Figure 1. Accident site image of right-wing spar fracture separation.

Postaccident examination of the right-wing spar separation revealed that the fracture occurred in the spar at the outboard side of the reinforced area of the closeout rib, as seen in figures 2 and 3. The spar caps were constructed of a fiber-reinforced composite material separated by a web constructed of wood laminate.

Figure 2. Inboard end of the right wing with separated carry-through beam.

Figure 3. Inboard side of the right-wing spar fracture at the outboard end of the carry-through beam.

A materials lab examination revealed a cream-colored filler between the skin layers, and the fracture path varied between interfaces at either side of the filler. No evidence of preexisting or progressive fracture, such as arrest lines or rubbing damage from mating surfaces, was observed. (See figure 4.)

Figure 4. Sectioned right wing lower skin (upper image) and upper skin (lower image) after the upper skin was separated from the spar. The lower skin shows mating fracture surfaces at the inboard end of the leading-edge bond line.
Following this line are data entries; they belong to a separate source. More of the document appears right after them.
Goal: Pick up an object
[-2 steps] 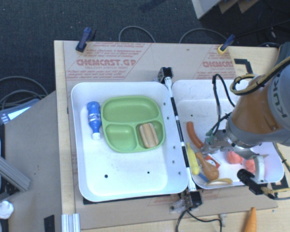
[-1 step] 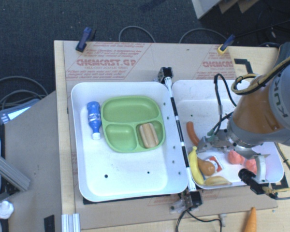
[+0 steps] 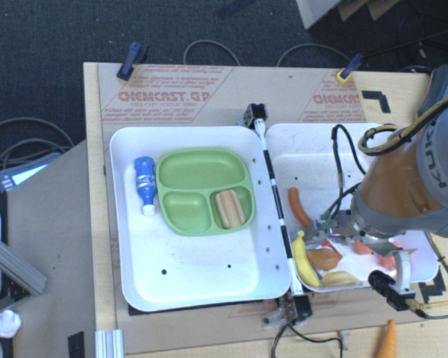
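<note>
One arm (image 3: 403, 177) reaches in from the right and bends down over the right bin (image 3: 313, 136), its gripper (image 3: 342, 233) low among the food at that bin's near end; whether the pincer is released or clenched cannot be told from this angle, and nothing can be seen held in it. Just left of the gripper lie one yellow banana (image 3: 305, 263) along the bin's left wall, one brown rounded piece (image 3: 325, 257) touching the banana, and one pale tan piece (image 3: 340, 278) at the near edge. One orange-red sausage (image 3: 300, 207) lies slanted a little farther up the same bin. Small red bits (image 3: 366, 248) show beneath the wrist, too hidden to name. Across the divider, the left bin (image 3: 187, 274) holds one green three-compartment tray (image 3: 201, 170), with one bread roll (image 3: 228, 208) in its lower right compartment, and one blue bottle (image 3: 144, 183) with a white cap lying just beside the tray's left edge. Both bins rest on a bench (image 3: 172, 95) covered with printed board.
</note>
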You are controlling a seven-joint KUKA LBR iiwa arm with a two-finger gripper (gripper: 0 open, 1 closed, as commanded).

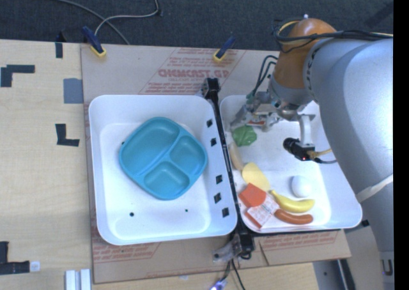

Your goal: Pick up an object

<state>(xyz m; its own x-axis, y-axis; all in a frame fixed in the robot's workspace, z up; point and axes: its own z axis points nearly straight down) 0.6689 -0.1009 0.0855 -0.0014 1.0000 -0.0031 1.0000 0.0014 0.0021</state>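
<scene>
My gripper [248,118] hangs low over the back left part of the right bin [332,209], under the orange wrist band. Just below its tip lies a green leafy toy [243,135], very close to it; whether they touch is unclear. Further toward the front of this bin are a pale yellow piece [254,174], an orange-red block [253,195], a banana [295,204], a white egg [300,186], a sausage [294,218] and a red and white packet [261,214].
The left bin [108,218] holds a blue divided plate [163,158]. A black clip-studded wall [219,154] separates the two bins. The grey arm covers the right bin's right side. Cables and a black connector [298,149] hang near the wrist.
</scene>
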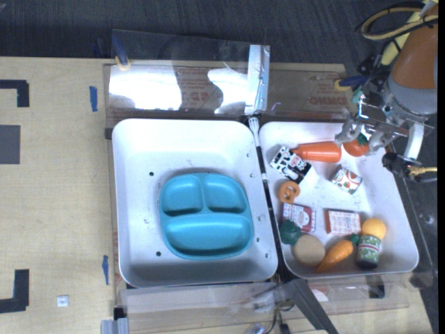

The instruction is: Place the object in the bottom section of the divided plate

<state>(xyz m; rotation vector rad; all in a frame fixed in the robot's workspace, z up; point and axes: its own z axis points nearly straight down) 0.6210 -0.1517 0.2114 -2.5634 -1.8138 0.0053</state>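
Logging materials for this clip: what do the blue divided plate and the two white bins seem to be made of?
The divided plate looks like moulded plastic, matte to satin: uniform blue, soft rounded dividers, faint sheen. The left bin and right bin seem to be thin white plastic or coated metal; rounded corners and smooth dull walls leave it open.

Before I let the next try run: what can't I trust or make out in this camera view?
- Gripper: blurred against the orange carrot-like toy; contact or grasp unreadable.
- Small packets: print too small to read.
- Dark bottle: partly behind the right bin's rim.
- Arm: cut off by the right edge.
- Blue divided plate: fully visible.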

Mating sides of the fracture through the right-wing spar upper cap are shown in figures 5 and 6. Fiber reinforcement layers were visible at the forward side of the upper spar cap, and the longitudinal reinforcement layers appeared to deviate from the spanwise direction outboard of the fracture surface. Dashed lines in figure 5 trace several of the reinforcement layers visible on the forward face of the upper cap showing observed variations in fiber alignment.

Figure 5. Mating sides of the right-wing spar upper cap fracture after the outboard side was separated from the upper skin. Dashed lines indicate the orientation of reinforcement layers visible on the surface.
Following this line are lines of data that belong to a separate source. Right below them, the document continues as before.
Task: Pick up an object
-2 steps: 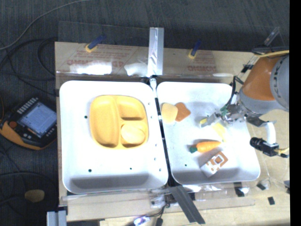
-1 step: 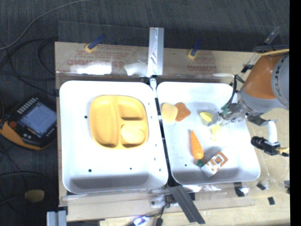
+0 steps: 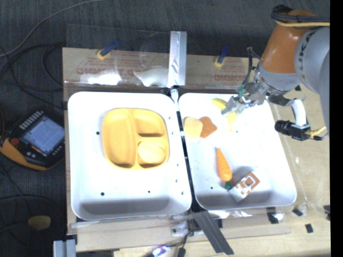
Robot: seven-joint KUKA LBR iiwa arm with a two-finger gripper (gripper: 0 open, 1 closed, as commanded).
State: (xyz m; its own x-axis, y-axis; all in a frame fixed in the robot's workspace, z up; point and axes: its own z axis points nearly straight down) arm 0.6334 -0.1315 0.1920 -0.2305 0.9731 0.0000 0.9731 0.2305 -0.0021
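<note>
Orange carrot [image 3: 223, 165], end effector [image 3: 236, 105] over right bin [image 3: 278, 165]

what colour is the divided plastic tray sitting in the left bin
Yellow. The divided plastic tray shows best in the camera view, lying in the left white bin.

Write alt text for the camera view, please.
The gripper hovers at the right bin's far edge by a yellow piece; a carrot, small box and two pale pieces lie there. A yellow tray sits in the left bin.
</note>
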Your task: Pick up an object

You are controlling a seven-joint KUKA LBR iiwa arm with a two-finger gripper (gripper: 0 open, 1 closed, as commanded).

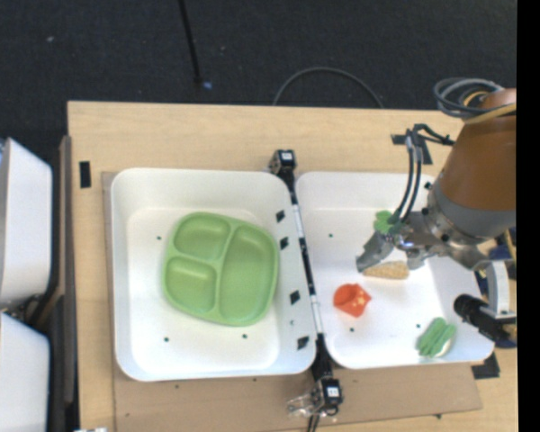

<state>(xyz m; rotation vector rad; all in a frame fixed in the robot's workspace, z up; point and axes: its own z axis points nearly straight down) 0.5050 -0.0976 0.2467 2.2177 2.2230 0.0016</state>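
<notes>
Two bins; gripper (378, 257) over right bin (342, 201), touching tan object (391, 271).

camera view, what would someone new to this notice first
The big green divided plate lying in the left bin draws the eye first. Next comes the grey and orange arm reaching in from the right, its pincer low in the right bin beside a pale tan object. A small red object lies just below that, and a green one sits near the bin's lower right corner.
</notes>
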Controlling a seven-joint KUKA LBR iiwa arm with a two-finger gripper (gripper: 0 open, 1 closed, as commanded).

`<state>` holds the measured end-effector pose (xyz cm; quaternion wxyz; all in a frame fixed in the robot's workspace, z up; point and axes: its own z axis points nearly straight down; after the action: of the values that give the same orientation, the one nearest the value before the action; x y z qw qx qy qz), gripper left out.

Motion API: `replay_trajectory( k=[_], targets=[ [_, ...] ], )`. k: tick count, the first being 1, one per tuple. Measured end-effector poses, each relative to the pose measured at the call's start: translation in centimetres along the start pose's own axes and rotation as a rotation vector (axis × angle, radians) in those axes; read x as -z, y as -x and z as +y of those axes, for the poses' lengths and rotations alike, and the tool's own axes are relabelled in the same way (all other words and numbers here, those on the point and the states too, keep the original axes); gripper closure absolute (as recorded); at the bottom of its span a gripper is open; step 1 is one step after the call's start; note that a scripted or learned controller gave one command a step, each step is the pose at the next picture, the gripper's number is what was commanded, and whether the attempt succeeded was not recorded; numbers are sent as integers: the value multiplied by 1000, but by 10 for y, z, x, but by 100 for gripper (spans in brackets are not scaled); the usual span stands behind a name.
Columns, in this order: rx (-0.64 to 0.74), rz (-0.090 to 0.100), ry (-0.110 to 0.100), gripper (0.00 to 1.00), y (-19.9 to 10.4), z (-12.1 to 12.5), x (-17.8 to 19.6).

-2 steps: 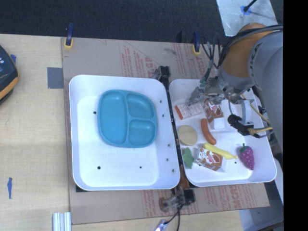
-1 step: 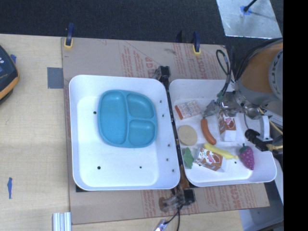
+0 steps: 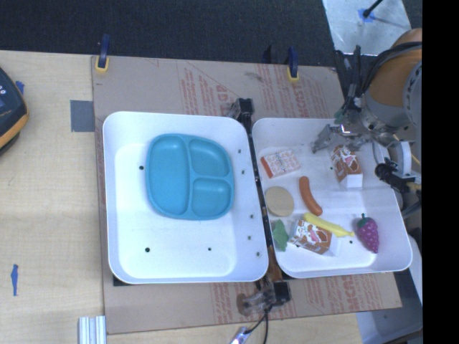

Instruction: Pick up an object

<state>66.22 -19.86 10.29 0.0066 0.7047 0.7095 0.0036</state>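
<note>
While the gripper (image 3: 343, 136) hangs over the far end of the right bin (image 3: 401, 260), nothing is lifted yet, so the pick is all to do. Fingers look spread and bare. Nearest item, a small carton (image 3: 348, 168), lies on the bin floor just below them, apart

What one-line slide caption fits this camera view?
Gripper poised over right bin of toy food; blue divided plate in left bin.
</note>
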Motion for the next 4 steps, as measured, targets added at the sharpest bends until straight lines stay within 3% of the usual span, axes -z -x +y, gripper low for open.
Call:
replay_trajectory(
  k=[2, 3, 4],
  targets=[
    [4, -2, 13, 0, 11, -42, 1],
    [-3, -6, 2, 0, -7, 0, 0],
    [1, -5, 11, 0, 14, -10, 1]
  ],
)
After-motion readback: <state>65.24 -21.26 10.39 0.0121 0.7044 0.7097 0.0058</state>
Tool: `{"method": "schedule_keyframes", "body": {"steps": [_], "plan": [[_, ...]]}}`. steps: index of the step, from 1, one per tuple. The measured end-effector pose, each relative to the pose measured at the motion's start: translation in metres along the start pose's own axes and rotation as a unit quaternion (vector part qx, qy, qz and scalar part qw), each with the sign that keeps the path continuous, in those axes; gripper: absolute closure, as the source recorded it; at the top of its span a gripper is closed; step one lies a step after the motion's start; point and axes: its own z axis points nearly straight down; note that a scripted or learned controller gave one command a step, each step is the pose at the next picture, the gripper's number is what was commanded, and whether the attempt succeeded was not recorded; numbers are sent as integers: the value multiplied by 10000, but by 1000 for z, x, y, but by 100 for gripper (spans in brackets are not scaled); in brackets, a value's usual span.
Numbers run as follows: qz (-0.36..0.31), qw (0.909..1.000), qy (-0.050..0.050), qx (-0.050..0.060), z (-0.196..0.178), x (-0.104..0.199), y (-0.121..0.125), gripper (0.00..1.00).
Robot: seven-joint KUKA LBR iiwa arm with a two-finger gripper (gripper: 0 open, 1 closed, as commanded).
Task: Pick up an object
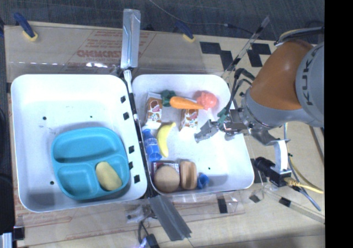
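My gripper [205, 131] hangs over the middle of the right bin [237, 164], its fingers open with nothing between them. Just to its left lie a small carton [189, 119] and a yellow banana [164, 138]. Behind it, an orange carrot [185, 102] rests beside a pink toy [207, 99]. A second carton [154, 109] stands against the bin's left wall, with a blue bottle [150, 145] below it. At the front edge of this bin sit a brown bun [166, 178], a bread piece [187, 174] and a small blue object [202, 179].
The left bin [33, 103] holds a blue divided tray [83, 153] with a yellow potato-like object [108, 175] in its front compartment. A metal bar [130, 37] stands at the divide between the bins. Bare white floor lies under and right of the gripper.
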Motion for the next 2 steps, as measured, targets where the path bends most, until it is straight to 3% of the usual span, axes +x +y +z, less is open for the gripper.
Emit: {"method": "schedule_keyframes", "body": {"steps": [1,2], "plan": [[-28,10000,2,3,-10,0,1,100],[-32,10000,-2,4,-10,0,1,0]]}}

As viewed on the outboard side (figure 6), the fracture surface mostly had a rough fibrous appearance consistent with tensile overstress fracture. A small portion of the surface at the upper side of the fracture had a whiter flattened appearance consistent with compression failure. At the lower quarter of the fracture, the exposed longitudinal fibers were angled downward relative to the spanwise direction.
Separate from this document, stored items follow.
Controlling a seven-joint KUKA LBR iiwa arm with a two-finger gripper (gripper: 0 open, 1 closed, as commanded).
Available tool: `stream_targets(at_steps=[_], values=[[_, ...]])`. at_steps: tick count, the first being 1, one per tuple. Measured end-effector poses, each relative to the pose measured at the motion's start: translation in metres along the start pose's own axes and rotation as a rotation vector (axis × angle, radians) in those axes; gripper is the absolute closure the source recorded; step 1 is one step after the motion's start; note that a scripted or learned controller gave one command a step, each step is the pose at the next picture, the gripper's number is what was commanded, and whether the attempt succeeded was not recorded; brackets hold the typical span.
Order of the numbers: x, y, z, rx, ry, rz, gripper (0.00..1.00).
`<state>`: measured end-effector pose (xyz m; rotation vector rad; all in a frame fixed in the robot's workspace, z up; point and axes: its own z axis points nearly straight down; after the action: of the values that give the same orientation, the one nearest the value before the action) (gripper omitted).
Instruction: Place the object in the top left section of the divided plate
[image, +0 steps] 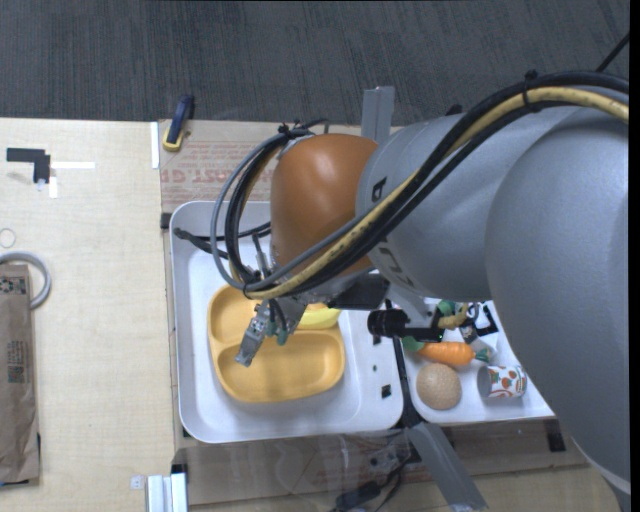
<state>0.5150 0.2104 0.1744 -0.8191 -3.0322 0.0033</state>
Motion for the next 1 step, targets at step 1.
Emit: stream_targets(at_steps=[1], values=[[-0.0018, -0.0007, -0.0088, 0.000, -0.001, 0.006, 1.00]])
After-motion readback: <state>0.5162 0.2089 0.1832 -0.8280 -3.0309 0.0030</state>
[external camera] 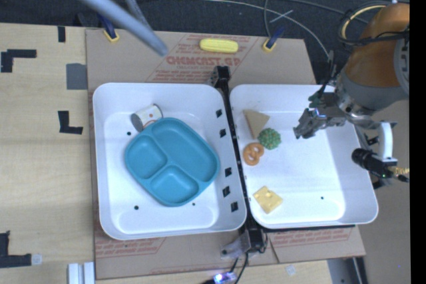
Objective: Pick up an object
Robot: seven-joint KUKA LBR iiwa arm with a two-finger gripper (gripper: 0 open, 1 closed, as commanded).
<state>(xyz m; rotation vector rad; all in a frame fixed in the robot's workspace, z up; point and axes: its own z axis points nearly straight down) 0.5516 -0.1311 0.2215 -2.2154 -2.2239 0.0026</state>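
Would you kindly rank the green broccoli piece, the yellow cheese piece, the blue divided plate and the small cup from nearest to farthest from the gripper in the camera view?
From the gripper in the right bin:
1. Green broccoli piece, just to its left, same bin.
2. Yellow cheese piece, lower part of the right bin.
3. Blue divided plate, middle of the left bin.
4. Small cup, upper left of the left bin.

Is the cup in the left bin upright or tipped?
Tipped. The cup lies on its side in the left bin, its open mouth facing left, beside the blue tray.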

Figure 6. Inboard side (upper image) and outboard side (lower image) of the right-wing spar upper cap fracture.

Mating sides of the right-wing spar fracture through the lower cap are shown in figure 7. The fracture surfaces had a rough fibrous appearance consistent with tensile overstress fracture. A relatively large pocket of fractured resin was observed at the lower aft side of the fracture, and that portion of the fracture was the furthest outboard. A wrinkle was observed in the fibers at the lower surface forward of the resin pocket. Additionally, brackets in figure 7 indicate fibers in the upper half of the fracture that were angled significantly downward relative to the spanwise direction.

Figure 7. Inboard side (upper image) and oblique view of the outboard side (lower image) of the right-wing main spar lower cap fracture.